Technology Risk and Business Continuity Lead

MediCard Phils., Inc. is one of the country's leading HMO and the only HMO founded and run by Doctors. Since its inception, the concept of service-oriented total health care has been the molding ideal of MediCard. The competition is vast, and the benefits being offered by the competitors are tempting. However, MEDICard has taken the lead in providing innovative and productive ideas that cut down the cost of health maintenance without compromising its quality. MediCard now boasts of more than half a million members and over 54,000 accredited doctors in over 1,000 hospitals and clinics nationwide. It also operates 16 MediCard free-standing clinics that provide services at par with those offered by hospitals minus the confinement. MediCard is currently looking for assertive, dynamic and energetic individuals to fill up the following vacancy:

Technology Risk Lead

1. Develop and lead security governance framework & risk portfolio, in accordance with AIA's IT control policies and guidelines.
2. Conduct gap analysis on various regulatory requirements and drive programs to bridge the gap.
3. Lead and coordinate cyber security assessments and industry compliance assessments.
4. Define and supervise relevant KRIs related to IT risks and provide regular updates to the Operational Risk Committee, and update Group Technology Risk when vital.
5. Partner with risk owners to drive the identification and assessment, management and response, monitoring, and controls of data and technology risks on key initiatives and projects.
6. Serve as subject expert in examining Risk Papers of key projects.
7. Drive the establishment of operation processes for leading the life cycle of identity information; user access, and privileged ID usage, protection of the critical data, cloud security, with the use of state-of-the-art vendor solutions.
8. Partner with Group Office to evaluate new tech risk solutions and assess the implementation risk of the group-wide projects.
9. Interface and liaise with business key team members (e.g. HR, PD, Customer Experience, and Transformation, Health & Wellness Strategy Management, etc.) to roll out new Technology Risk initiatives and uplift the security of the business applications.
10. Support the CRO and the Head of Tech Risk & BCM to explore and deliver new and secure IT solutions and evaluate new IT strategic partners.
11. Lead the communications with Group Office, business partners, corporate clients, and other external parties on IT security matters.
12. Develop plans to uplift the technology risk standard and resiliency across the organization.
13. Provide governance and support over IT security, cybersecurity, and cloud security products and services, including but not limited to: identity and access management (IAM), data loss protection (DLP), network security, endpoint and data loss protection, secure file exchanges, and vulnerability management.
14. Supervise security incident response, handling and investigation process.

Business Continuity

1. Maintain the corporate-wide business continuity program that addresses disaster recovery, business recovery, and emergency response management.
2. Work with senior members of the Technology, Operations, and Risk leadership teams to ensure that remediation plans are implemented and tracked accordingly.
3. Lead and support annual business recovery exercises, which may include Dedicated Recovery Sites (DRS), Remote Access, Alternate Office, and Work Transfer, depending on function and location.
4. Help the business functions to conduct periodic Business Impact Analysis, identify recovery requirements, and work with the business continuity coordinators to develop and implement recovery plans in the event of a business disruption.
5. Identify opportunities for strategic improvement or mitigation of business interruption and other risks caused by business, regulatory, or industry-specific change initiatives.
6. Plan and coordinate all business continuity testing and exercises.
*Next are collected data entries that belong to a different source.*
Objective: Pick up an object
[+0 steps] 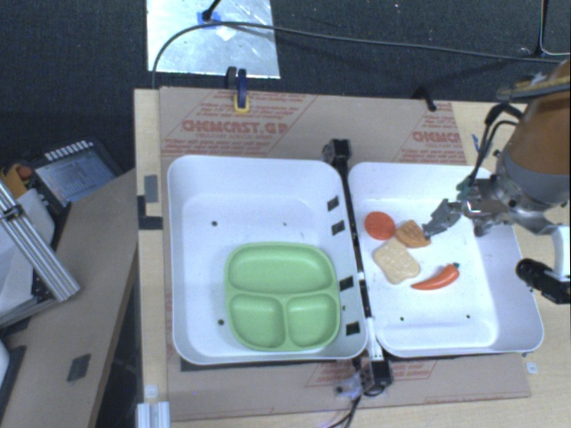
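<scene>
The right bin (513,328) holds a round red slice (380,225), a small orange-brown piece (411,234), a pale beige piece (395,262) and a red chili pepper (435,277). My gripper (460,220) reaches in from the right and hangs over this bin, just right of the orange-brown piece. Its left finger tip (437,220) is close to that piece, and whether it touches I cannot tell. The fingers stand apart with nothing between them.
A green divided plate (234,275) lies in the front half of the left bin (192,239). A black hinge strip (350,239) runs between the bins. Cables cross the dark floor behind the bench, and a black part (542,278) juts in at the right bin's edge.
</scene>
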Available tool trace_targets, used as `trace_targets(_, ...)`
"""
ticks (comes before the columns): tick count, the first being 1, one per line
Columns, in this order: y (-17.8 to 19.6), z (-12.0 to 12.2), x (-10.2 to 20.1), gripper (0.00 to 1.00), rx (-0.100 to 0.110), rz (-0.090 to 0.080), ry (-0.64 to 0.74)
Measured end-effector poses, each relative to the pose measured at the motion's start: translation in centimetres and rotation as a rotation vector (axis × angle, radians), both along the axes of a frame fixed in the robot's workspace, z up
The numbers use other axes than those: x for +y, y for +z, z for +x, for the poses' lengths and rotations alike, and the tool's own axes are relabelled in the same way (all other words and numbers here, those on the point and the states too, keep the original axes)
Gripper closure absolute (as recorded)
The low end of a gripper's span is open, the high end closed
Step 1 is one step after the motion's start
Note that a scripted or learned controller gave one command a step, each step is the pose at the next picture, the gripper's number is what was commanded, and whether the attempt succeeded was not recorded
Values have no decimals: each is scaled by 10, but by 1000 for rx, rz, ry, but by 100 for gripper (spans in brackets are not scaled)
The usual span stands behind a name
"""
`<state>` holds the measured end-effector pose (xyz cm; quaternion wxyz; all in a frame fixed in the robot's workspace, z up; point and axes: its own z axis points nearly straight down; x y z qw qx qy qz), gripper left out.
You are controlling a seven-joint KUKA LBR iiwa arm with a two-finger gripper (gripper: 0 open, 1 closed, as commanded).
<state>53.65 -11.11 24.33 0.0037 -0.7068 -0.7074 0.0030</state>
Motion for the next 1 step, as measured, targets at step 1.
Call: trace_targets(1,6,2,0,0,-12,-1,2)
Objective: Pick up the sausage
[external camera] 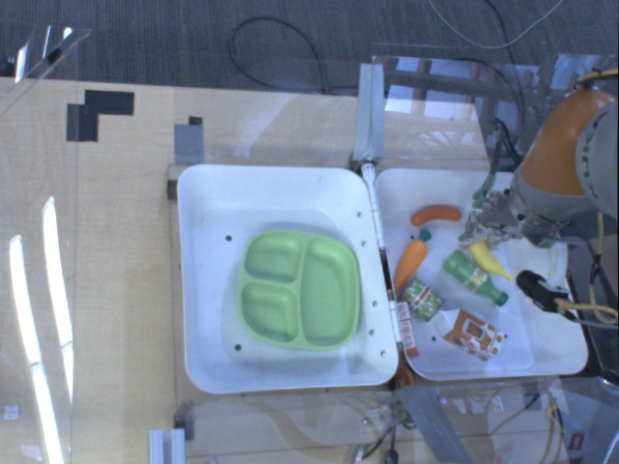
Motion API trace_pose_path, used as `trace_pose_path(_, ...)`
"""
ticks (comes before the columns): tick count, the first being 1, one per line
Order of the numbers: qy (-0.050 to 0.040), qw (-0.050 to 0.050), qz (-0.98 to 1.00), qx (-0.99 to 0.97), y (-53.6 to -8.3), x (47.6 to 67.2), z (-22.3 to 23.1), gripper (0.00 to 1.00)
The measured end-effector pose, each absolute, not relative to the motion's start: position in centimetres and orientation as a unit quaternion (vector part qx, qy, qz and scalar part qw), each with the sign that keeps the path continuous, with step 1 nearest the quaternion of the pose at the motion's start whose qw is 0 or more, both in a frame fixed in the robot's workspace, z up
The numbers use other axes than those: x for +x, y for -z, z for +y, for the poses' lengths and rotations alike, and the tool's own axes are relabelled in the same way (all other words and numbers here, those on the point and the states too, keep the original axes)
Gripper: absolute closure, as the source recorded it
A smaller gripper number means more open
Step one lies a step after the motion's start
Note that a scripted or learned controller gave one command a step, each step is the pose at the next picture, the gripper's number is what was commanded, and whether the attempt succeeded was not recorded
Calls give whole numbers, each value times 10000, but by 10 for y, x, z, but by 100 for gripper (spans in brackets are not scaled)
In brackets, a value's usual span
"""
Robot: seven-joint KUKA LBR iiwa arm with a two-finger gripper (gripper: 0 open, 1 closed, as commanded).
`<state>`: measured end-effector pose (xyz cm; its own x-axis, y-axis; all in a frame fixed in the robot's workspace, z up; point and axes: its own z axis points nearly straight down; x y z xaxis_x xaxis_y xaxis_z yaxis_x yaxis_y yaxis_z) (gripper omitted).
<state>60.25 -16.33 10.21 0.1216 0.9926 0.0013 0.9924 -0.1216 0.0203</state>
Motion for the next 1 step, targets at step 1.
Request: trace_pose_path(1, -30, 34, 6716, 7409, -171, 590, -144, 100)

Coordinate and facilitate regular, complete, and significant BCM tests and post-exercise reports.
7. Work closely with IT, Operations, and other business units to develop/maintain DR plans for critical systems and applications and to ensure that internal recovery sites are updated and functioning properly. This includes reviewing business impact assessment reports and conducting challenge sessions to ensure appropriate tiering and Recovery Time Objective/Maximum Tolerable Period of Disruption levels are assigned.
8. Liaise with Business Continuity Coordinators to develop effective working relationships.
9. Liaise with contract owners and lead the company's BCM readiness assessment for Third Parties.
10. Perform threat and risk assessments pertaining to Business Continuity to identify points of vulnerability, single points of failure, and identify risk avoidance and mitigation strategies.
11. Assist in crisis management as BCM subject matter expert in the event of a business interruption.
12. Provide regular status updates until closure to Group/BU key stakeholders during major incidents.
13. Develop and deliver appropriate BCM education and awareness programs.
14. Develop regular BCM program status reports to Group and local management.
15. Analyze and report on implications of regulatory requirements and industry guidance on BCP/DR programs.